I had a friend who was a rep for a pharma. They shipped him the samples and he had to get rid of them or they stacked up in his garage until the quantity violated laws. I can testify he was highly motivated to keep his "stash" under arrest limits and gave away a lot of samples to doc offices.
That educated me to always ask the doc for samples if they were going to write a prescription. They were happy to do so if they had it.
My doctors know I have "good" insurance and never offer free samples of drugs.
 
My doctors know I have "good" insurance and never offer free samples of drugs.
Probably why they never offered to me either, but if it saves me from going out on public, especially to a pharmacy where there's likely to be sick people, and since I remain immune compromised, I'll ask.
 
My primary doc that I saw for over 20 years would always give me a little brown paper bag full of samples for whatever ailed me. Probably saved me thousands of dollars over the years.

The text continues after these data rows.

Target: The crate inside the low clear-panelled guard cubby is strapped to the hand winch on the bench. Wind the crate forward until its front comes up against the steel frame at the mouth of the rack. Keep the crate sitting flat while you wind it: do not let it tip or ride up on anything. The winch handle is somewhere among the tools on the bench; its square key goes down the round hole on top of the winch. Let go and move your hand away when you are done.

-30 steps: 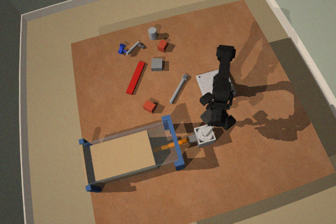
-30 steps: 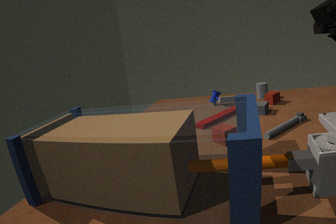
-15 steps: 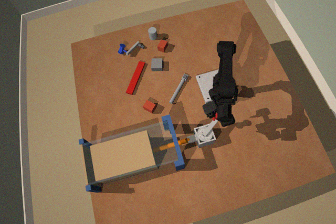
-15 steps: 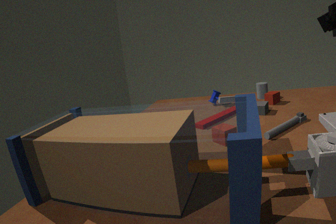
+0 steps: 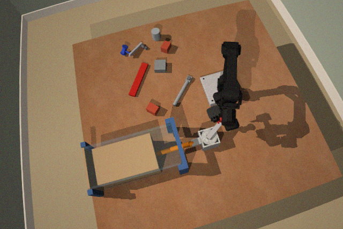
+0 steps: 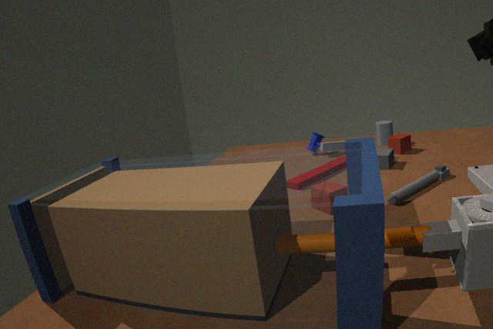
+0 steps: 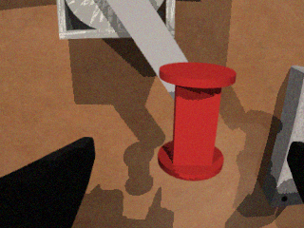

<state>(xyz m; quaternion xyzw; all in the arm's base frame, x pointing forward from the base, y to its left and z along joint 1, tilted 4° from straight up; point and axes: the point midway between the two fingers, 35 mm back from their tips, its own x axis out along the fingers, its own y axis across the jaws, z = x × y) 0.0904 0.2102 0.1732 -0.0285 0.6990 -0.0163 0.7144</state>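
My gripper tip is 50 mm above the red knob. Round my gripper tip: winch handle (80 mm below, 30 mm ahead, 20 mm to the left); grey winch (150 mm below, 70 mm ahead, 40 mm to the left); blue frame (240 mm ahead, 80 mm below, 60 mm to the left).
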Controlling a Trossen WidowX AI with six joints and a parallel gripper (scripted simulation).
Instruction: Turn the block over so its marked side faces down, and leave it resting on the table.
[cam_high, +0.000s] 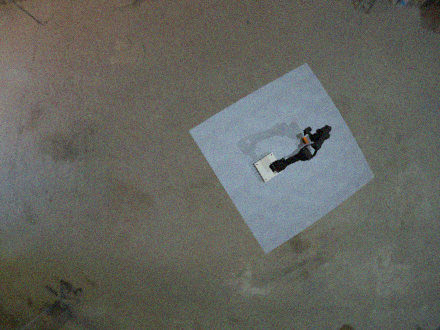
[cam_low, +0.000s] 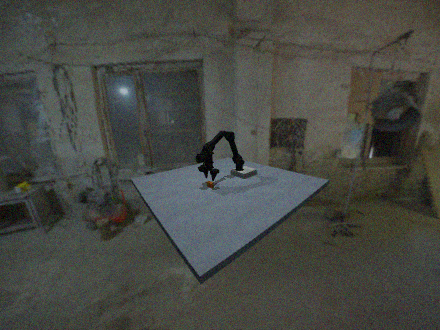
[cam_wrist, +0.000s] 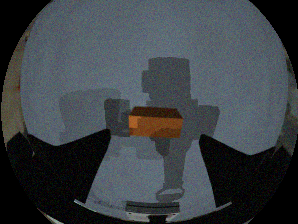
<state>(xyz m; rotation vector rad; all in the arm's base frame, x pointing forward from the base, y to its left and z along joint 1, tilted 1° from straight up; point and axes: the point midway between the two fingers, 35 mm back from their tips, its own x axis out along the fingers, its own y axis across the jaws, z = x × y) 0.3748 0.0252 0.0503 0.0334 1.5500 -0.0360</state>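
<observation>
Now: the orange block 4 cm below my gripper tip and 1 cm behind it.
</observation>
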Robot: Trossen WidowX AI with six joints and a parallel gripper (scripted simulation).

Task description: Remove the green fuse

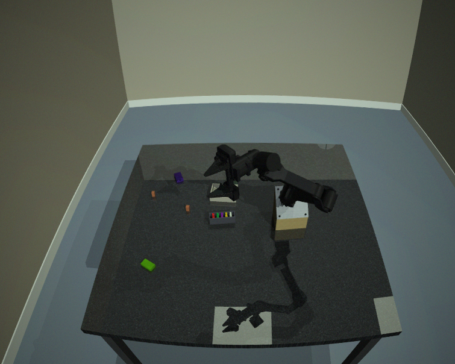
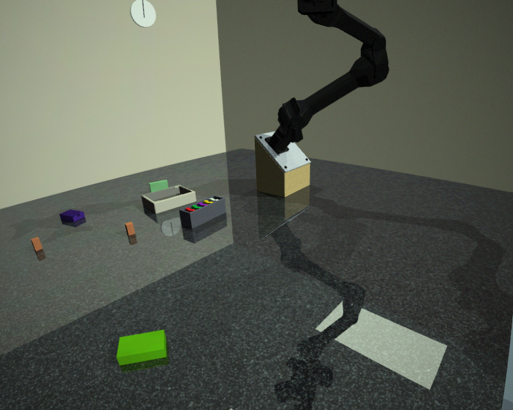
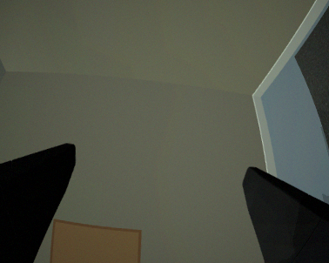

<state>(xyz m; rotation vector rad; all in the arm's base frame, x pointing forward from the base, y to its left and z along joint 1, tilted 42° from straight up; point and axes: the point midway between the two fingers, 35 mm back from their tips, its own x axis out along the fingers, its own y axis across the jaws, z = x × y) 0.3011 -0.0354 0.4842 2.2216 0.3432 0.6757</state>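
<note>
Now: the green fuse 49 cm below my gripper tip, 34 cm to the right of it and 2 cm behind it. From my gripper tip the other things lie so: pale green block 65 cm to the right, 50 cm below, 11 cm behind; then tray 52 cm to the right, 51 cm below, 6 cm behind.
</note>
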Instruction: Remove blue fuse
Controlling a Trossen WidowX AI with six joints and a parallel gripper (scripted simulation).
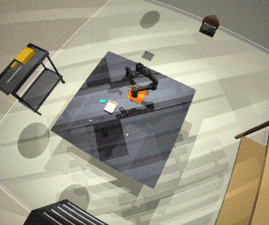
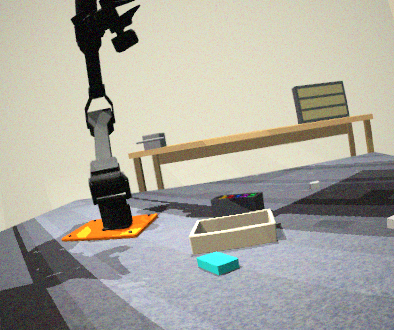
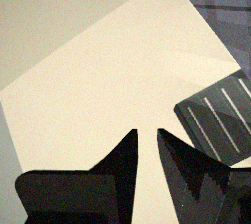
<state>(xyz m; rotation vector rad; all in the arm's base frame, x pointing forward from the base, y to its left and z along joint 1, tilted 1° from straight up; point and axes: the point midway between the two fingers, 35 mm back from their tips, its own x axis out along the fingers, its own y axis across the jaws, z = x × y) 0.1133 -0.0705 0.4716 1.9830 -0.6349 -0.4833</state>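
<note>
My gripper tip is 45 cm above the blue fuse, 13 cm short of it and 7 cm to the right of it. Also, from my gripper tip: purple fuse 45 cm below, 15 cm ahead, 6 cm to the left; red fuse 45 cm below, 12 cm ahead, 8 cm to the left; yellow fuse 45 cm below, 10 cm ahead, 9 cm to the left.
</note>
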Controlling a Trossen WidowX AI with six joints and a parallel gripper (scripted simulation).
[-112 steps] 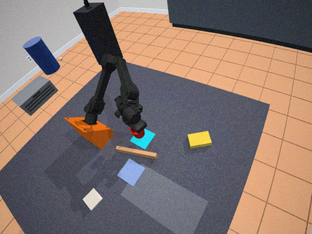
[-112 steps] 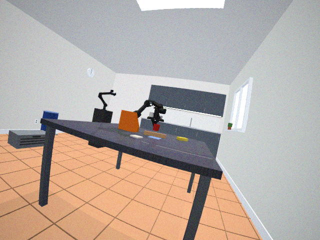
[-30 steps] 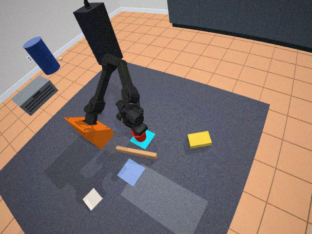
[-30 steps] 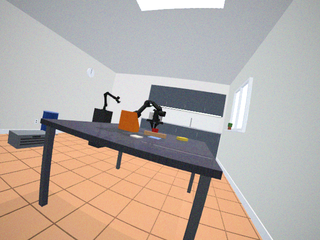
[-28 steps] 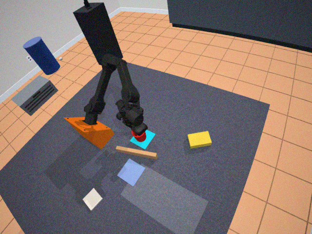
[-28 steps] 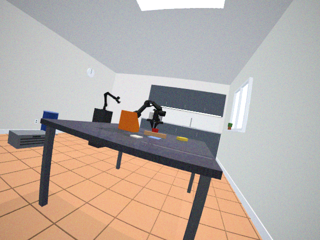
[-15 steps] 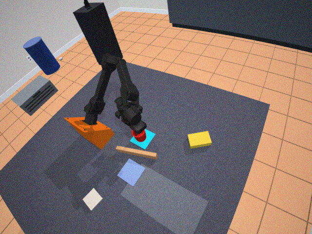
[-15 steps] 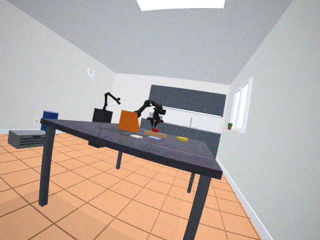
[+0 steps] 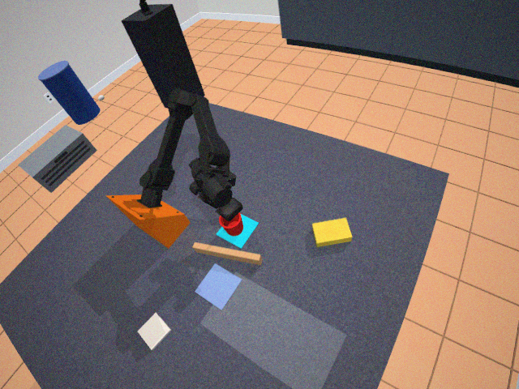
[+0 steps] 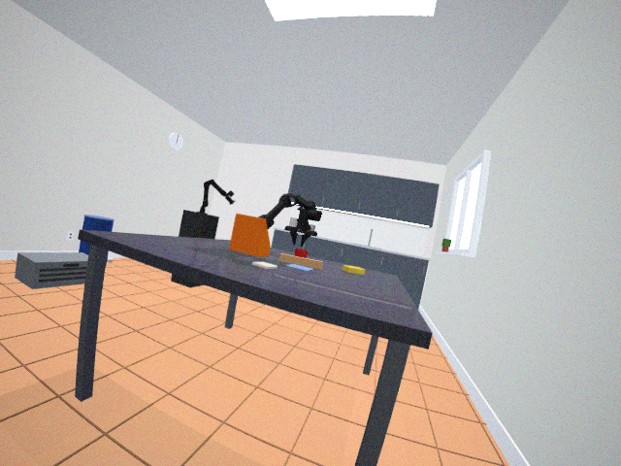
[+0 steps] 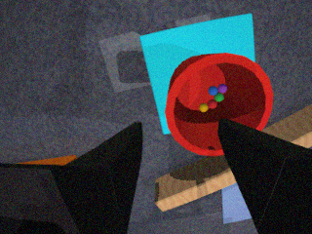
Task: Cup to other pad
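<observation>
My gripper tip is now 50 mm above the red cup, 30 mm short of it and 10 mm to the left of it. Also, from my gripper tip: wooden bar (100 mm to the right, 80 mm below, 60 mm ahead); pale blue pad (200 mm to the right, 100 mm below, 90 mm ahead); cyan pad (100 mm below, 40 mm ahead).
</observation>
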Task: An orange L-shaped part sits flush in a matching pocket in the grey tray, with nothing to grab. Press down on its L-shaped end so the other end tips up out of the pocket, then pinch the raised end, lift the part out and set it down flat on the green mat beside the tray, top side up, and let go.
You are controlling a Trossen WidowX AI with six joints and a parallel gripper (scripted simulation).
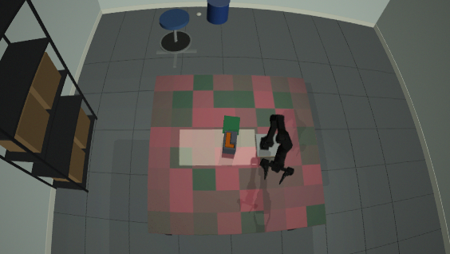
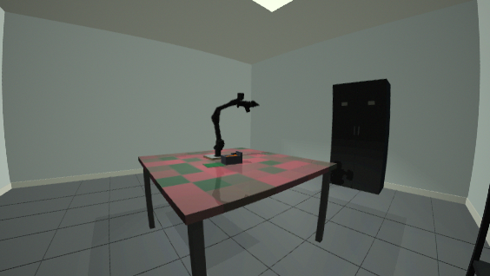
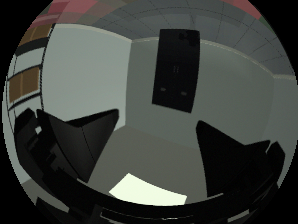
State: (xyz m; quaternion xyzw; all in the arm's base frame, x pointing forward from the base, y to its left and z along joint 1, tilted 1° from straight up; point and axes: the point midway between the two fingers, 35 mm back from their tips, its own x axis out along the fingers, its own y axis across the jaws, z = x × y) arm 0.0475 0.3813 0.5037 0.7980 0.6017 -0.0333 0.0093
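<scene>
Now: gripper tip 46 cm above the orange L-shaped part, 41 cm to the left of it and 21 cm short of it.
</scene>
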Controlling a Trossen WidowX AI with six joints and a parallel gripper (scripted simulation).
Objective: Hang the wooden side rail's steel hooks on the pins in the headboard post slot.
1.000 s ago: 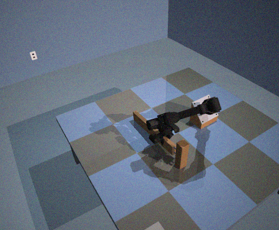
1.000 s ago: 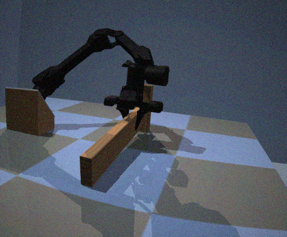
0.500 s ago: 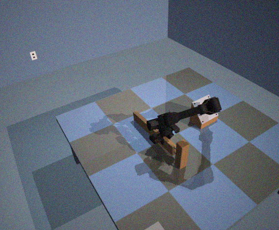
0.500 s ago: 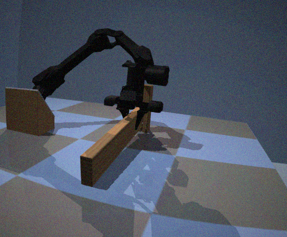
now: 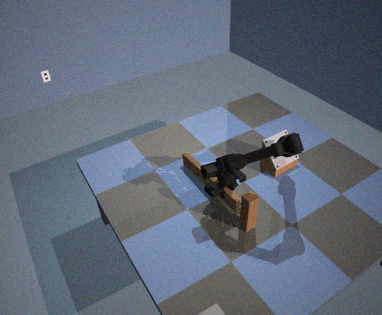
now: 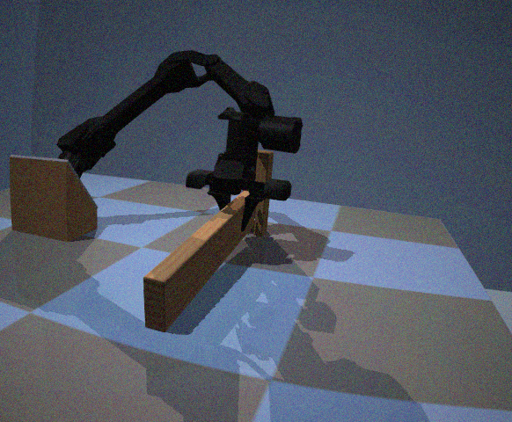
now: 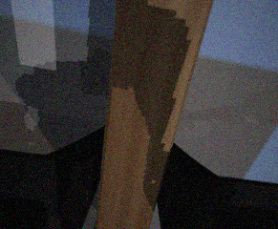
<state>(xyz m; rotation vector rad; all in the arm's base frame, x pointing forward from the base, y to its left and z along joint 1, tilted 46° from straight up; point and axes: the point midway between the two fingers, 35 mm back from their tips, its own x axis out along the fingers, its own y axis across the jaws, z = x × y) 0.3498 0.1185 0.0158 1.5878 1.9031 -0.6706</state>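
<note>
Right now my gripper tip is 15 cm to the right of the headboard post, 4 cm below it and 2 cm past it.
</note>
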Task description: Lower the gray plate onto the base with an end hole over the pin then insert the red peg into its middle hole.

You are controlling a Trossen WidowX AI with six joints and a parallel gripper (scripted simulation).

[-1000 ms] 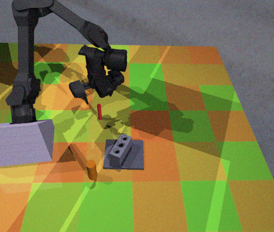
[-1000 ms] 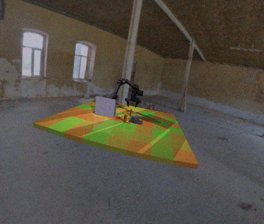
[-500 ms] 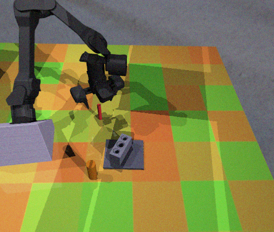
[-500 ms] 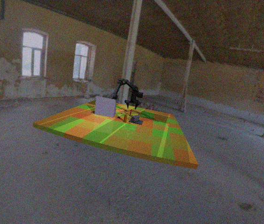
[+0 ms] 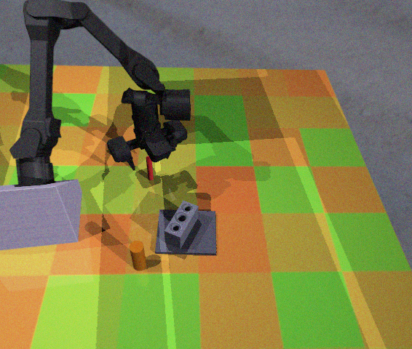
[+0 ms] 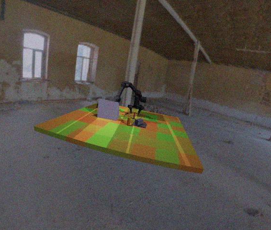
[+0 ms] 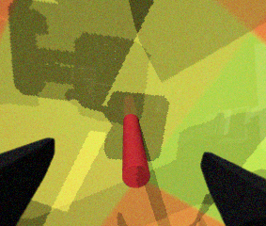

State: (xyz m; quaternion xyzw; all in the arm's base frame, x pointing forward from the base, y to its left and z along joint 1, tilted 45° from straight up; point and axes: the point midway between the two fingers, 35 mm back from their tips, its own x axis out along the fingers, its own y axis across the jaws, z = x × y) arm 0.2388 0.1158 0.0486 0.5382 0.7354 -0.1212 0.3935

But yeah I've seen calendars at doctor's offices which had every day of the week penciled in with lunch and who provided them. Even saw a sign at one office that said to talk to a particular person for lunch orders.
When I was a purchasing agent early in my career we were taken to lunch 3 or more days each week by salesmen. This was before the govt. discouraged drinking so we always had a drink or 2 at lunch.
 
The State of NJ clamped down on this years ago- much to my disappointment. Reps could only pay a specified amount per Doc for lunch. So, good lunches, nice dinners got downgraded horribly. Back in the day we would get taken out to excellent dinners. But that paled in comparison to what my Ortho friends would receive. they would get box seats at the best NBA games, wined and dined at the finest steak houses, etc. I guess when you are putting in $10,000 of hardware in a patients knee you really got a lot more free meals.
As stated above having the reps bring samples was super hlpful to our patients who needed something immediatley or wanted to try a product before committing to it. When Covid hit the reps stopped coming, samples dried up, wasn't good. Over the years you do make some good relationships with the reps and they would provide data that was often helpful. It wasn't evil, it was helpful and to be honest I would only use the drugs I was comfortable with and had researched.